Себастьен Цорн и его друзья неоднократно встречали людей этого типа, а в Соединенных Штатах — весьма часто. Голова у Калистуса Мэнбара огромная, круглая, покрытая еще не поседевшими светлыми и вьющимися волосами, которые разлетаются в разные стороны, как листва, колеблемая ветром; лицо румяное, желтоватое; довольно длинная борода разделена на две заостряющиеся на концах пряди; верхняя губа выбрита, уголки рта слегка приподняты, губы сложены в улыбку, чаще всего — насмешливую; зубы сверкают белизною слоновой кости; толстый нос с раздувающимися ноздрями плотно врос в переносье, над которым — две вертикальные складки; на носу пенсне на серебряной цепочке, тонкой и гибкой, как шелковая нить. За стеклами пенсне сверкают живые глаза с зеленоватой радужной оболочкой и горящими зрачками. Эту голову соединяет с плечами бычья шея. Туловище прочно укреплено на мясистых бедрах, ноги прямые, а ступни несколько вывернуты.
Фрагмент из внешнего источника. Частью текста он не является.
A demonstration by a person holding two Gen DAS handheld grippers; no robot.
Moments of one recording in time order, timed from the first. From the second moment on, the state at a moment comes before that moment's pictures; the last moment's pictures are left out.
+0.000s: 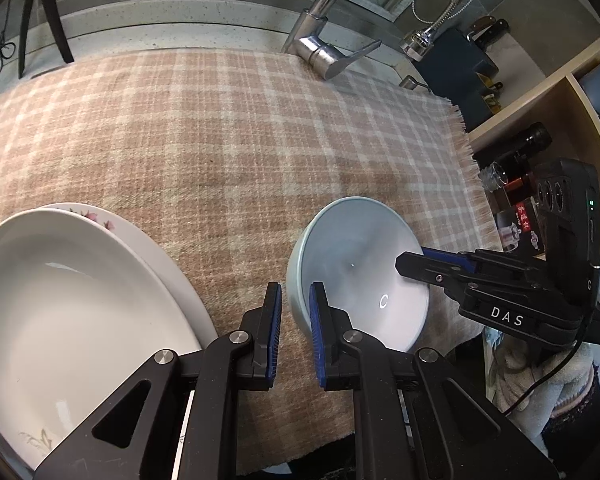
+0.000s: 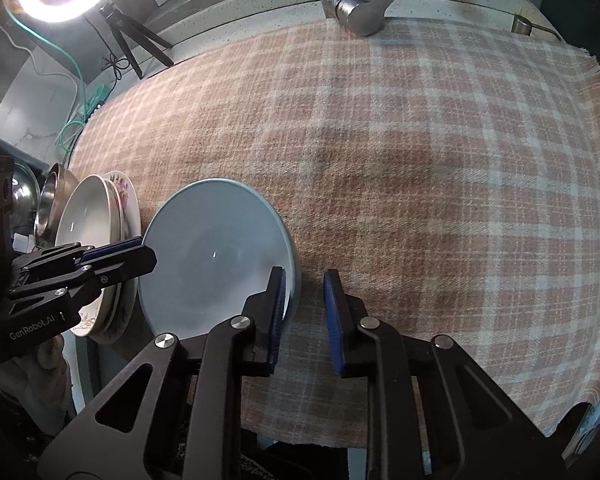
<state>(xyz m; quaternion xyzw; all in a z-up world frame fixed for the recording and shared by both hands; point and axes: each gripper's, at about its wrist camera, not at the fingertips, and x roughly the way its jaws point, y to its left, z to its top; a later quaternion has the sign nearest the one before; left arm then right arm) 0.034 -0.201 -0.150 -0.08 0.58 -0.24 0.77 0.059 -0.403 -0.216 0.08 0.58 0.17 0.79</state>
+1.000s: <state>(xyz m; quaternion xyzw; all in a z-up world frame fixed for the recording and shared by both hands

На Калистусе Мэнбаре надет просторный диагоналевый пиджак табачного цвета. Из нагрудного кармана высовывается кончик нарядного носового платка. Белый, низко вырезанный жилет на трех золотых пуговицах. От одного кармана к другому протянулась массивная цепь; на одном ее конце хронометр, а на другом — шагомер, не говоря уже о многочисленных брелоках, позвякивающих между ними. Эта выставка ювелирных изделий дополняется целой серией перстней, украшающих толстые красные пальцы. Рубашка безукоризненной белизны, туго до блеска накрахмаленная, с тремя сверкающими бриллиантовыми запонками, с большим отложным воротником, почти закрывающим галстук из узкой золотисто-коричневой тесьмы. Просторные полосатые брюки, постепенно суживающиеся книзу, и шнурованные ботинки с алюминиевыми пряжками.
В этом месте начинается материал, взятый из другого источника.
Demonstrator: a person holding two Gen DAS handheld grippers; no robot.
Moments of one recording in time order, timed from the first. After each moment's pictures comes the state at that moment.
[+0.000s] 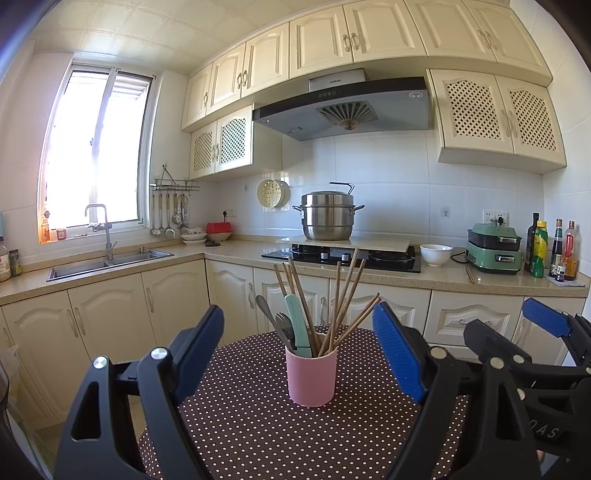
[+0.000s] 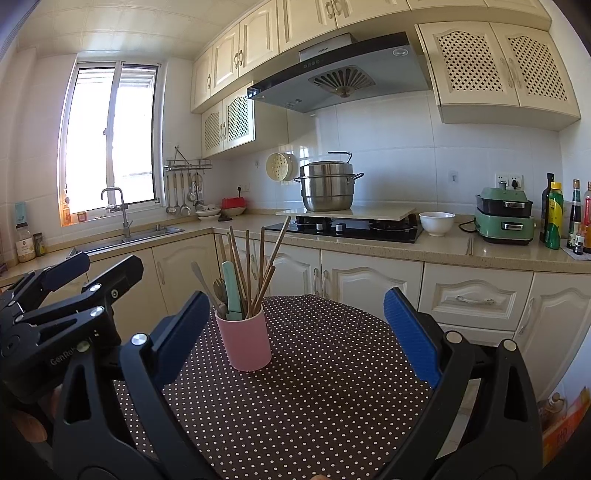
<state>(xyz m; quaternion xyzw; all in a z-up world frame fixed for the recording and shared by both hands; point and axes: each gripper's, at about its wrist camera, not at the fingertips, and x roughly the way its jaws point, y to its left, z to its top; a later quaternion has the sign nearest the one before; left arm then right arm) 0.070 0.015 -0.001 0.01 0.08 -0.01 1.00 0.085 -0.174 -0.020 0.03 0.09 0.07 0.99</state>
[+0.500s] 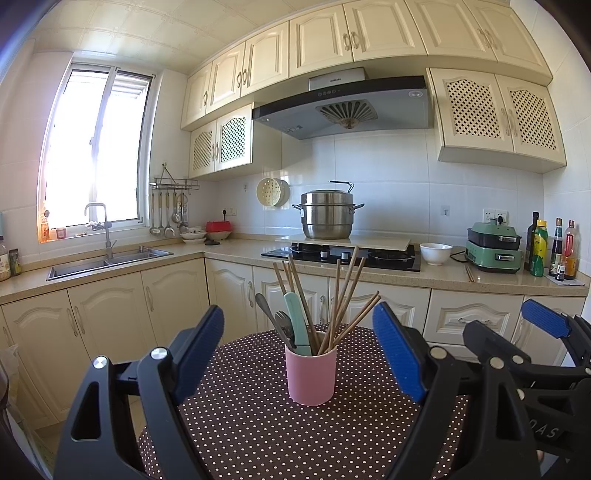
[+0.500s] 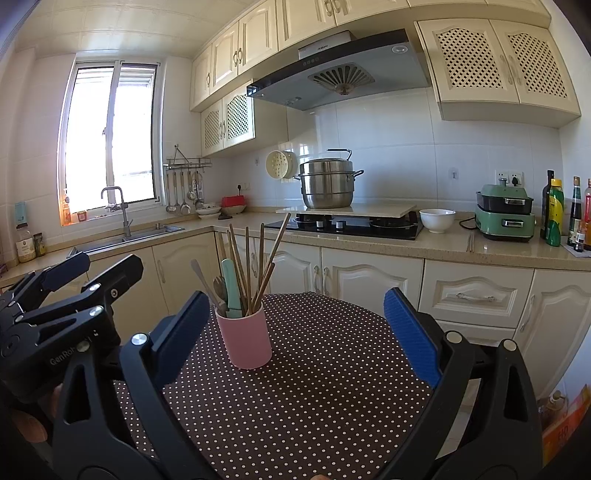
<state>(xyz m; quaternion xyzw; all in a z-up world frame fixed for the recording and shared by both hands) 0.071 0.017 -0.005 0.01 0.08 -0.01 1.00 0.085 -0.174 -0.024 0.04 0.10 0.07 0.99</state>
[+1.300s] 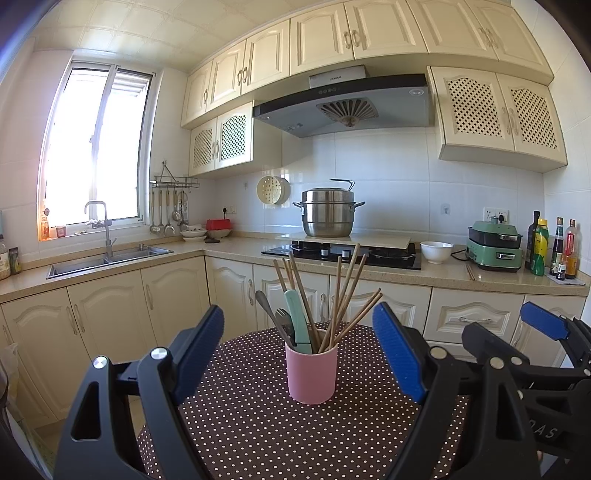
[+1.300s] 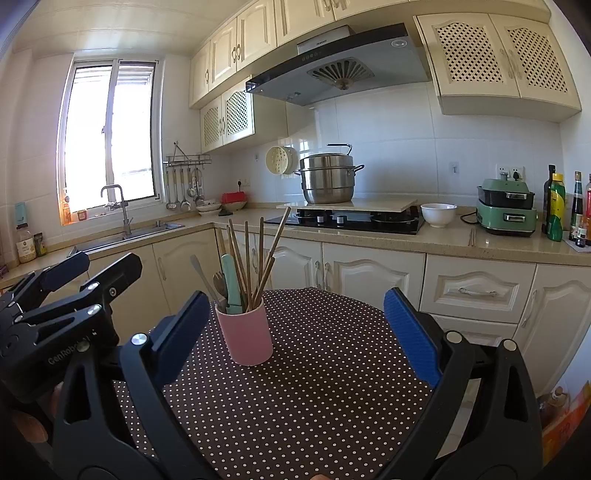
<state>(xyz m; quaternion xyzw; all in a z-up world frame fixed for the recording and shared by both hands) 0.072 0.018 -0.008 0.01 0.09 -0.01 1.00 0.087 -0.170 -0.028 0.04 0.11 0.07 0.99</state>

Что касается физиономии янки, то, хотя черты лица его очень выразительны, за этой выразительностью ничего не скрывается, — такие лица-бывают у людей, которые ни в чем не сомневаются и которые, как говорится, «видали виды». Человек он наверняка весьма оборотистый, а также энергичный, о чем свидетельствуют крепость его мускулов, резкие складки надбровья и сжатые челюсти. Нередко он раскатисто хохочет, но как-то в нос, так что его смех больше похож на насмешливое ржание.

Таков Калистус Мэнбар. Завидев членов квартета, он приподымает свою широкополую шляпу, к которой очень подошло бы страусовое перо по моде времен Людовика XIII. Он пожимает четырем артистам руки и подводит их к столу, где бурлит чайник и дымится традиционное жаркое. Он все время говорит, не давая собеседникам перебить его ни одним вопросом, может быть именно для того, чтобы уклониться от ответов, — расписывает великолепие города, необычайные обстоятельства, при которых тот возник, и по окончании завтрака заключает свой пространный монолог такими словами:

— Подымайтесь, господа, и следуйте за мной. Я только хочу вас предупредить…

— Насчет чего? — спрашивает Фрасколен.

— У нас строжайше запрещено плевать на улицах.

— Да у нас и нет такой привычки… — протестует Ивернес.